6. Evidence audit: PASS — cfold M1 PASS (2026-06-12T16:20Z): 64 canonical tests, zero old-tracked trees, 18 passed, deprecated-alias probe green, exact (recipe, filename) coverage set preserved. M2 PASS (2026-06-13T04:11:00Z): full real-CI !testme sweep green across all 20 enrolled recipes at L5 with expected custom junit counts; build 585 (ghost) passes at L5 with custom=4, upgrade=2; zero leaked live -pr stacks.

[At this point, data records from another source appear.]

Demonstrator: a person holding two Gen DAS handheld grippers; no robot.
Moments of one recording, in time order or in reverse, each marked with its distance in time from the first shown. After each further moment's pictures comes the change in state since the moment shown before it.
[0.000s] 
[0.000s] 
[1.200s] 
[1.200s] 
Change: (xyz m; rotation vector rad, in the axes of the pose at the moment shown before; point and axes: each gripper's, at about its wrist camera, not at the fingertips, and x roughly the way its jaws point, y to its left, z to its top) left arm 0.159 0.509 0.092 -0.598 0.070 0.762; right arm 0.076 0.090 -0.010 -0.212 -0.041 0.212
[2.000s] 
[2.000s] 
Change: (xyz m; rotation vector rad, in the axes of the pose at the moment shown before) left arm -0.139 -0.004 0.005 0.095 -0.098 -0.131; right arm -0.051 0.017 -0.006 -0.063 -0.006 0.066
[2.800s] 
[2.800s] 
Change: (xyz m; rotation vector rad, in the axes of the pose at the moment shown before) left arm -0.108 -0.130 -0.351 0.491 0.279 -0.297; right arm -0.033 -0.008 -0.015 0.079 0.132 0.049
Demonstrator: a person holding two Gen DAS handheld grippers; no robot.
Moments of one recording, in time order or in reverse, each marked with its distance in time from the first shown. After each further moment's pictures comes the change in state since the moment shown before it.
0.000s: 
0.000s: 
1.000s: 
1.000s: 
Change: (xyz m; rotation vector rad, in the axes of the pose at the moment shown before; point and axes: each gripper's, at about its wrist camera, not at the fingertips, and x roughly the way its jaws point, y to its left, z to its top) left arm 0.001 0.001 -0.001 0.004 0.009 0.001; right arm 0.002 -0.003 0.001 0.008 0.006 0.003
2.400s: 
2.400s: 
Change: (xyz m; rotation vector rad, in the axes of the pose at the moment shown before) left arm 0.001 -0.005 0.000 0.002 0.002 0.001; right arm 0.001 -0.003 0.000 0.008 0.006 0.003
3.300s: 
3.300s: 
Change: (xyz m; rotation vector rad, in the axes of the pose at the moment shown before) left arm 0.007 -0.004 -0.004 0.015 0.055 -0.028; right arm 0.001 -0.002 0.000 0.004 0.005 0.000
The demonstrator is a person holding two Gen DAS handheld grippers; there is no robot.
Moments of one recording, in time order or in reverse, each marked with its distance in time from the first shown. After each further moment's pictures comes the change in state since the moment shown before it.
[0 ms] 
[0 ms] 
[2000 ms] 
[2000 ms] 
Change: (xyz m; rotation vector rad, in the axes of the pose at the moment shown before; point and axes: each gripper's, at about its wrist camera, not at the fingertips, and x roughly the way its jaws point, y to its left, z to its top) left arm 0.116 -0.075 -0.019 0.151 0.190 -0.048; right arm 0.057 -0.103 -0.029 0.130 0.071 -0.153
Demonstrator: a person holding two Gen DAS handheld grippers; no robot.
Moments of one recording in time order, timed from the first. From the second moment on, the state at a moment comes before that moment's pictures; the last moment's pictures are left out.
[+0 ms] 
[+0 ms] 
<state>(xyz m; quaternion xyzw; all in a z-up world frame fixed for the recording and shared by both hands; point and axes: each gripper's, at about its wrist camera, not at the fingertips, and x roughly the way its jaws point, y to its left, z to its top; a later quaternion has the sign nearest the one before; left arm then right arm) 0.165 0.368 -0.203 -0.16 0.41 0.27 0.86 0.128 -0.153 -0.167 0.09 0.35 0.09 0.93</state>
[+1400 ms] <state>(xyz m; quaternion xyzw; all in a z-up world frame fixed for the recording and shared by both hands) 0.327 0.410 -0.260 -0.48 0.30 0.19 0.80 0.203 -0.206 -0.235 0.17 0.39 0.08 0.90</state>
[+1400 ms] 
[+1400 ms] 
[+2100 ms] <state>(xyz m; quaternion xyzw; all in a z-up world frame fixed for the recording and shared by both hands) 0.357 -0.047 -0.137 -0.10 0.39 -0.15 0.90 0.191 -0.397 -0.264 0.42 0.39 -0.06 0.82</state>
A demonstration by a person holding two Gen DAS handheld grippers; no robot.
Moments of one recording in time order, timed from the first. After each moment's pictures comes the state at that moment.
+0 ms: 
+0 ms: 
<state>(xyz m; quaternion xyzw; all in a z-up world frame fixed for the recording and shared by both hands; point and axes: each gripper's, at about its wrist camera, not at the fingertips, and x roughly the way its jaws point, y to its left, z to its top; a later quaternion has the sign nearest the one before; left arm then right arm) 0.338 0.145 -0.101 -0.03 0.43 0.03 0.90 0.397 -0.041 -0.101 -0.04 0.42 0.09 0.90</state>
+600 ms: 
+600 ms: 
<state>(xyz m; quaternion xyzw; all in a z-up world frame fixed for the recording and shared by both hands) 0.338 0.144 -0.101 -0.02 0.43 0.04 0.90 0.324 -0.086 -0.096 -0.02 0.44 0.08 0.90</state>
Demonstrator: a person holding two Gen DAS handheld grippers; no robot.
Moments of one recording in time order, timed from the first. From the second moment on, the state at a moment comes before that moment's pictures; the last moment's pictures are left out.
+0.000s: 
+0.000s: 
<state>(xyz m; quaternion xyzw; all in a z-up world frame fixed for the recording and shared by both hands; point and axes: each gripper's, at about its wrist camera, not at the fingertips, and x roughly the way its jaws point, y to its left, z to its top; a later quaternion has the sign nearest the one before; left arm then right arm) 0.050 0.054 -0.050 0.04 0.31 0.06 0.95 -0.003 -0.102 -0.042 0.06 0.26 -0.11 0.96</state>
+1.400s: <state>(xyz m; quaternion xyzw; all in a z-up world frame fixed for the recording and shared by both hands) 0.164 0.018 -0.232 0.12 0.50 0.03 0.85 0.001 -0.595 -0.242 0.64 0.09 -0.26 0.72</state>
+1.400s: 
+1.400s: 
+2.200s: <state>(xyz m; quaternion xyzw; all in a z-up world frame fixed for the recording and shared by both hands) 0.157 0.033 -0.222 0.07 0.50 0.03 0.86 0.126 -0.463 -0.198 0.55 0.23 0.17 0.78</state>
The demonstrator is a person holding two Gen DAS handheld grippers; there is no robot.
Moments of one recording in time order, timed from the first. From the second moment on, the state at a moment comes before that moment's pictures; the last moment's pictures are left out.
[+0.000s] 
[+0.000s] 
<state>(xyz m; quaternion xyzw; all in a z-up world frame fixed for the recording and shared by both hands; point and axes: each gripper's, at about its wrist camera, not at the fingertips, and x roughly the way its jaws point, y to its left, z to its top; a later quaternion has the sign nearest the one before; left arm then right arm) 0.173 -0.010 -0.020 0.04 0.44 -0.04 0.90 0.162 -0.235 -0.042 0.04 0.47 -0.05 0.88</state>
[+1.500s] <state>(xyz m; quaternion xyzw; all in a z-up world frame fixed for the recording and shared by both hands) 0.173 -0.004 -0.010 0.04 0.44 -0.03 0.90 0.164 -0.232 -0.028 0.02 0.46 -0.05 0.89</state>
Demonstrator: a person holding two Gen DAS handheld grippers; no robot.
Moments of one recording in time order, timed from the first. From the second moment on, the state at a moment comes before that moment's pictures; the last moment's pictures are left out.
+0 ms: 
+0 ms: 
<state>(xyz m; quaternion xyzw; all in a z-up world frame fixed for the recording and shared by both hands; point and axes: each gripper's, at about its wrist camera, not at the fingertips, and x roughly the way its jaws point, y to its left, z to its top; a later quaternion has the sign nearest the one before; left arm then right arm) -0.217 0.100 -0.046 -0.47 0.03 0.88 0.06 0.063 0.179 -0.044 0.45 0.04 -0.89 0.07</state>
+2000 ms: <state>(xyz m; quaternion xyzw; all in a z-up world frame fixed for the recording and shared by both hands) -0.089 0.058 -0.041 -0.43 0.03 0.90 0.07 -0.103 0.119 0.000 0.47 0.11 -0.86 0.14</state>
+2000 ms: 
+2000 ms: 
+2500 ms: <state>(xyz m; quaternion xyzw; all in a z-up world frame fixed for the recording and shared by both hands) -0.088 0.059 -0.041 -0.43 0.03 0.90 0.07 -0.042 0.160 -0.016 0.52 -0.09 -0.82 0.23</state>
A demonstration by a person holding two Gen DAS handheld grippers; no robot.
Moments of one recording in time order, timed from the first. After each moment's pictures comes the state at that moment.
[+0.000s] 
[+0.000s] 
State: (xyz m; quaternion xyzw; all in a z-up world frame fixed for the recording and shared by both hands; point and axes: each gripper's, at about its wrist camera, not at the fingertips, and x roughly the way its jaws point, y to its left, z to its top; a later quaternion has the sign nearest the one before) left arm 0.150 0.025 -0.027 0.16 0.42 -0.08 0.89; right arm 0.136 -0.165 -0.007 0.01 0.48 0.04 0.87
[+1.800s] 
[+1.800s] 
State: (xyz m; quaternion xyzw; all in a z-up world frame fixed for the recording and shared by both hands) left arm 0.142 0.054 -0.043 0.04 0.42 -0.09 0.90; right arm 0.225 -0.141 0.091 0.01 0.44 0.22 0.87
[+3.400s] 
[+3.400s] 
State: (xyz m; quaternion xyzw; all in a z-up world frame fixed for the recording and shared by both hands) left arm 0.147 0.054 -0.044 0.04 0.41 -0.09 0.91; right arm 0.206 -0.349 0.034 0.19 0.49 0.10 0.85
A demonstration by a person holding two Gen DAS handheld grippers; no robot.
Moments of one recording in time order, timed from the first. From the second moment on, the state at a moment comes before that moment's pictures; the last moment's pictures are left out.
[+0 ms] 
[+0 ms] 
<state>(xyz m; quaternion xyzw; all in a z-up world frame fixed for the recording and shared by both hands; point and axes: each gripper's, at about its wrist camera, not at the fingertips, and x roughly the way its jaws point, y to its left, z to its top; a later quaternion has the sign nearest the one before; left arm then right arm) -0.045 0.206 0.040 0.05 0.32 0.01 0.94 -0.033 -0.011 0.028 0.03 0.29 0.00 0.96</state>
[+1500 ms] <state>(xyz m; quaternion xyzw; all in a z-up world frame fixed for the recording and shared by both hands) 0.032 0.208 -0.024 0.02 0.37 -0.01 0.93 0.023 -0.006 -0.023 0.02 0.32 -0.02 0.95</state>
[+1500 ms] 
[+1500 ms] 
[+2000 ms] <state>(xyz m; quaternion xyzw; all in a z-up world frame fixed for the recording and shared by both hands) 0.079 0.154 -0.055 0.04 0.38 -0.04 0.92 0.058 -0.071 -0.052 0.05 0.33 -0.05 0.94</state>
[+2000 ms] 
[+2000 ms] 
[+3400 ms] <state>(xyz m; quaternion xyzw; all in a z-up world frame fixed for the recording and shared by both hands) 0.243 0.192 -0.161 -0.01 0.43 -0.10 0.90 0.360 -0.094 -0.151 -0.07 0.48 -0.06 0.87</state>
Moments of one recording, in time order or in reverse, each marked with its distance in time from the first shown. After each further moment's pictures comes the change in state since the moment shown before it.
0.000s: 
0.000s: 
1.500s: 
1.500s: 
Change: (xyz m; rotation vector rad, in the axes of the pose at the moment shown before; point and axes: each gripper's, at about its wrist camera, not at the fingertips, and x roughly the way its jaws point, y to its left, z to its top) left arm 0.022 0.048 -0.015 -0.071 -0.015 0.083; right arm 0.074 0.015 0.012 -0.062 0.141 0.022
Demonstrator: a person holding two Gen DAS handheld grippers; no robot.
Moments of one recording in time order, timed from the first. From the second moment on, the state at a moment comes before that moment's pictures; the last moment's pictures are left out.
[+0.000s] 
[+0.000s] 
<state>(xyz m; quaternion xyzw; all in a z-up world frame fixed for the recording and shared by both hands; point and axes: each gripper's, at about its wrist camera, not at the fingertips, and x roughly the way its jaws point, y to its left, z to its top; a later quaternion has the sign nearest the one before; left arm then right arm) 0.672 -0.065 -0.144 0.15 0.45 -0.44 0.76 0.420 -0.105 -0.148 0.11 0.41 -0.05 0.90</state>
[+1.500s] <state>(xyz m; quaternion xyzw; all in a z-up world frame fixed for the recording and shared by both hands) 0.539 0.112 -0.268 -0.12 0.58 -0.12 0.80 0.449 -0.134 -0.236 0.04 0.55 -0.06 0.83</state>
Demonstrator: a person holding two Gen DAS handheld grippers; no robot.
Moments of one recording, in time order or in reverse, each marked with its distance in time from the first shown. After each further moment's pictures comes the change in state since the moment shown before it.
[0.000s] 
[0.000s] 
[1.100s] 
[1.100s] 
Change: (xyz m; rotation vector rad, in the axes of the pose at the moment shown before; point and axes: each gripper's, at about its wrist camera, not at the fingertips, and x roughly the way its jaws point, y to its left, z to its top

7. Cleanliness: PASS — Working tree clean (git status: nothing to commit). No root-level coordination files. No stale temporary scripts. No uncommitted implementation files. machine-docs/ contains only expected phase-namespaced state files.
Final Verdict
NO COVERAGE LOST.
The cfold phase (44e0242) preserved the full pre-cfold custom-test set. All 64 custom tests are in canonical tests/<recipe>/custom/ directories with per-recipe counts matching the pre-cfold baseline exactly. No assertions were weakened during the move. Deprecated functional//playwright/ aliases continue to discover and warn. Lifecycle overlays remain at top-level. The RUNG name "functional" is unchanged. The full real-CI sweep is green at L5 across all 20 enrolled recipes.